Kumpul Kebo dengan Bawahan dan Pungli Seleksi PPK, Anggota KPU OKU Timur Dipecat DKPP
Ia dinyatakan terbukti melanggar Kode Etik Penyelenggara Pemilu (KEPP).
Dewan Kehormatan Penyelenggara Pemilu (DKPP) menjatuhkan sanksi pemberhentian tetap kepada Anggota KPU Ogan Komering Ulu (OKU) Timur, Sumatra Selatan, Sunarko. Ia dinyatakan terbukti melanggar Kode Etik Penyelenggara Pemilu (KEPP).

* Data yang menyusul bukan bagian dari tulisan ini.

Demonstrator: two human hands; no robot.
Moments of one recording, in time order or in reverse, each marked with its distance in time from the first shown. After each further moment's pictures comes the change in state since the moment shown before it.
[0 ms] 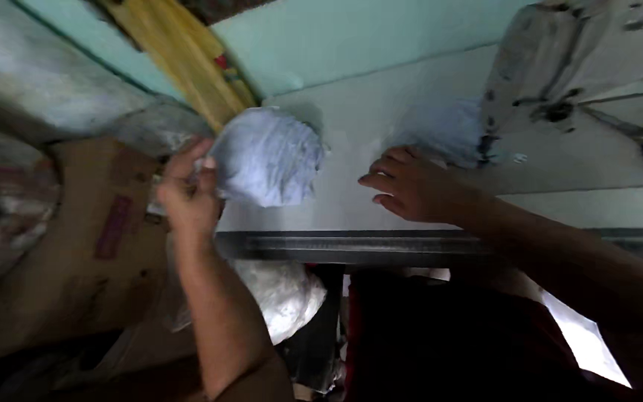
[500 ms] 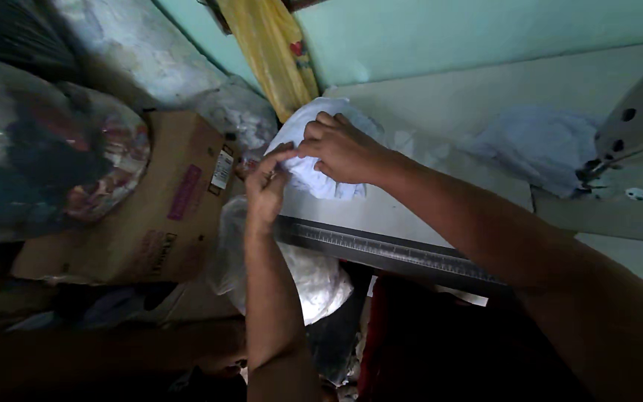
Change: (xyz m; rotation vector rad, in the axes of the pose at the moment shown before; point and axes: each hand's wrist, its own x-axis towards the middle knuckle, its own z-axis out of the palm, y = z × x) left_hand -0.011 -0.053 0.020 -0.363 -0.075 -0.033; right_hand 0.207 -0.045 0.043 0.191 0.029 -0.220
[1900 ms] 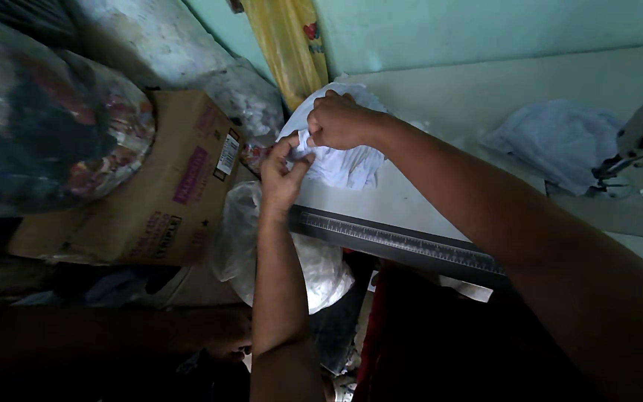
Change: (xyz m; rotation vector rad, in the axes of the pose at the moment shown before) left_hand -0.003 -0.004 0.010 -0.057 0.059 0.001; right_hand 0.050 -0.005 -0.015 0.101 -0.364 0.295
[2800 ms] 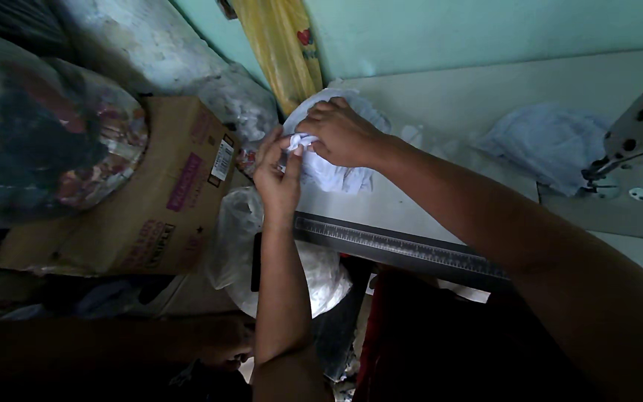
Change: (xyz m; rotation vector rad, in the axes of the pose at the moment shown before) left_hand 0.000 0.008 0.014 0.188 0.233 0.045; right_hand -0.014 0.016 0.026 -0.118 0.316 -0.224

Putusan tersebut dibacakan dalam sidang perkara Nomor 6-PKE-DKPP/III/2026 yang digelar di ruang sidang DKPP, Jakarta, Jumat (5/6). Sidang dipimpin Ketua Majelis Heddy Lugito didampingi anggota majelis Ratna Dewi Pettalolo, I Dewa Kade Wiarsa Raka Sandi, dan Muhammad Tio Aliansyah.

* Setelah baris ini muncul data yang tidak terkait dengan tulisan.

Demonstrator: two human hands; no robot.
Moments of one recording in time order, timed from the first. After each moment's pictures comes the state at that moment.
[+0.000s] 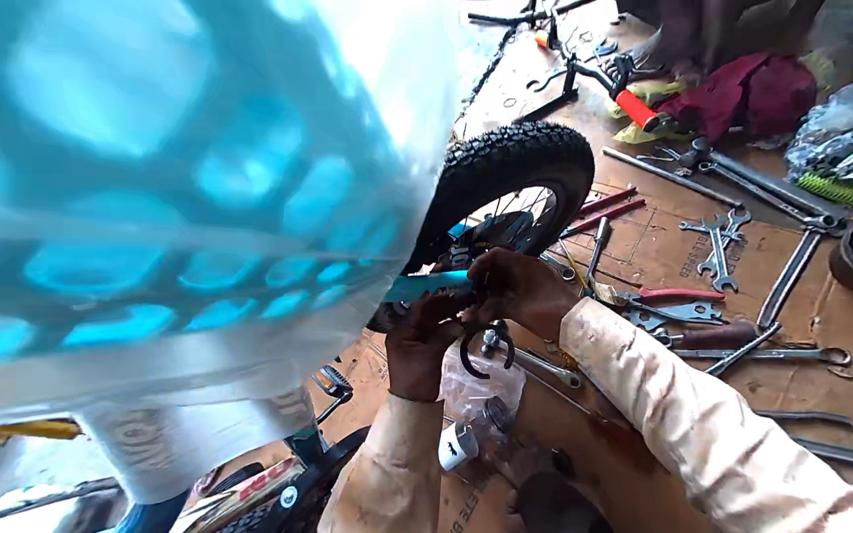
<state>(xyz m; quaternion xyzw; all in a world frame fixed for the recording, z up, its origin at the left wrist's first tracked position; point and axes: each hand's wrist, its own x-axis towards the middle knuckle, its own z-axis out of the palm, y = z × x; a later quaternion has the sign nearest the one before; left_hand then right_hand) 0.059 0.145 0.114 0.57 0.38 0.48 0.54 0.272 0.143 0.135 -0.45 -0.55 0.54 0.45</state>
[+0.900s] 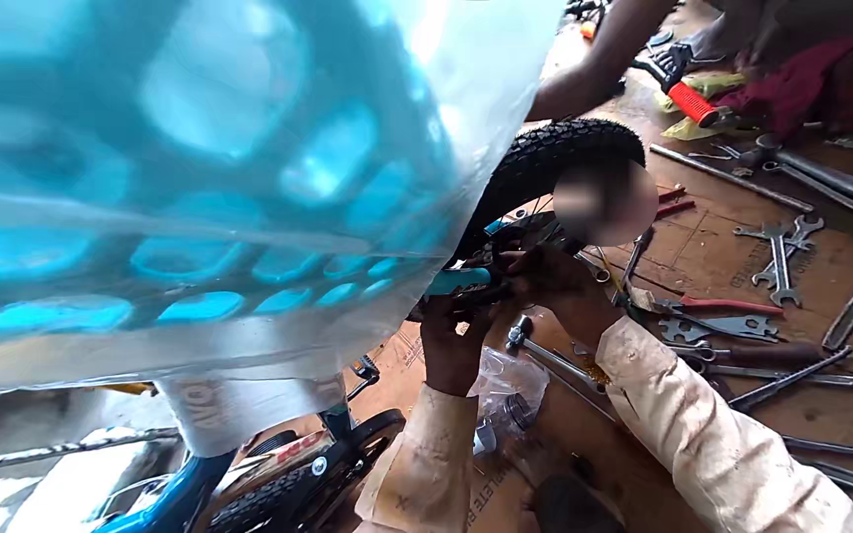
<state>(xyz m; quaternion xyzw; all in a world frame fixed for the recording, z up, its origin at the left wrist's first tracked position) 0.071 0.141 0.112 0.61 0.46 0.50 0.40 0.264 0.137 0.113 -0.36 -0.47 0.55 0.59</state>
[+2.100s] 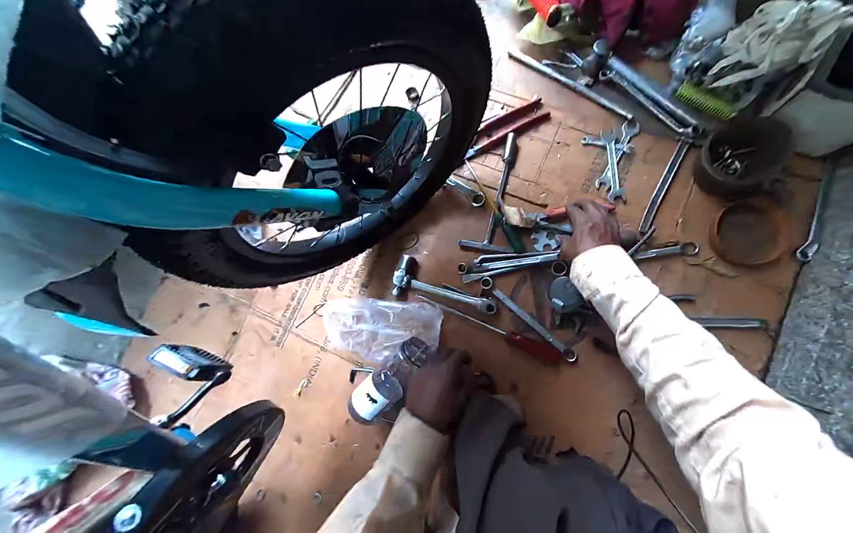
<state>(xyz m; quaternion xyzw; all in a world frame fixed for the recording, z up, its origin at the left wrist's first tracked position) 0.078 0.009 0.013 0.81 0.42 -0.21 0.35 0.430 0.030 -0.020 -0.87 -0.46 0.18 0.04</state>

"Menjatuhkan sanksi pemberhentian tetap kepada Sunarko selaku anggota KPU Ogan Komering Ulu Timur terhitung sejak putusan ini dibacakan," kata Ketua Majelis Heddy Lugito dalam siaran pers yang diterima merdeka.com, Sabtu (6/6).
Terbukti Jalin Hubungan Tak Wajar dengan Anggota PPK
Dalam persidangan, DKPP menyatakan Sunarko terbukti memiliki hubungan tidak wajar di luar pernikahan dengan seorang perempuan berinisial RJ yang merupakan anggota Panitia Pemilihan Kecamatan (PPK) di OKU Timur pada Pilkada 2024.

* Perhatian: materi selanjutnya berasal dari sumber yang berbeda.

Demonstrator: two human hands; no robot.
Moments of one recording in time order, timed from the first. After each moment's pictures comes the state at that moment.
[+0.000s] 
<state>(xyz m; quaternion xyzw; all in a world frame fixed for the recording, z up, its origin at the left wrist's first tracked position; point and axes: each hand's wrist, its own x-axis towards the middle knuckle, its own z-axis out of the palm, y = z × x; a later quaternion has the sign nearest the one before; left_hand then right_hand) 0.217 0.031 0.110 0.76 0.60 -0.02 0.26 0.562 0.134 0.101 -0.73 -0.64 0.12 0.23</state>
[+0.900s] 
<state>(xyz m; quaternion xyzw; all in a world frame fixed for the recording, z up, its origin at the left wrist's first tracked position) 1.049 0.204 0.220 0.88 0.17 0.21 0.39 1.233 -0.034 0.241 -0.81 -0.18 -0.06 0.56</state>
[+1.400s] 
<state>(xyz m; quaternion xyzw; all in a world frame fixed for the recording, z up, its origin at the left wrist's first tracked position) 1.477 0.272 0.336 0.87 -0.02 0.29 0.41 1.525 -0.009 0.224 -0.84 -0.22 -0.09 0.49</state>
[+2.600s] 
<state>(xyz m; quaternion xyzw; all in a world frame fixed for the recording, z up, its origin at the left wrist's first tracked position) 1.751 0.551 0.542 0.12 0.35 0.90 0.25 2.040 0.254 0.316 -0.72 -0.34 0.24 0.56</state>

Fakta persidangan mengungkap bahwa Sunarko dan RJ tinggal bersama di sebuah rumah indekos dalam kurun April hingga Agustus 2025. Padahal, Sunarko diketahui masih terikat dalam perkawinan yang sah.
DKPP menilai tindakan tersebut tidak patut dilakukan oleh seorang penyelenggara pemilu. Selain itu, Sunarko juga dianggap memanfaatkan posisinya sebagai atasan RJ.
"Teradu sudah memberi contoh buruk kepada jajaran yang ada di bawahnya. Teradu selaku anggota penyelenggara pemilu seharusnya memberi contoh yang baik serta mampu memelihara dan menjaga kehormatan lembaga KPU terutama KPU OKU Timur tempat teradu mengabdi,” kata Anggota Majelis, I Dewa Kade Wiarsa Raka Sandi.
Terlibat Pungli dalam Seleksi PPK
Selain pelanggaran etik terkait hubungan pribadi, Sunarko juga terbukti melakukan pungutan liar (pungli) kepada lima calon anggota PPK dalam proses seleksi PPK untuk Pilkada 2024.
Salah satu pihak yang dimintai uang adalah RJ. Total uang yang dipungut dari para calon anggota PPK mencapai Rp5 juta.
Menurut DKPP, praktik meminta uang atau "uang komitmen" kepada calon anggota PPK merupakan tindakan yang tidak hanya melanggar etika penyelenggara pemilu, tetapi juga bertentangan dengan hukum.
Atas sejumlah pelanggaran tersebut, DKPP memutuskan menjatuhkan sanksi paling berat berupa pemberhentian tetap dari jabatannya sebagai anggota KPU OKU Timur.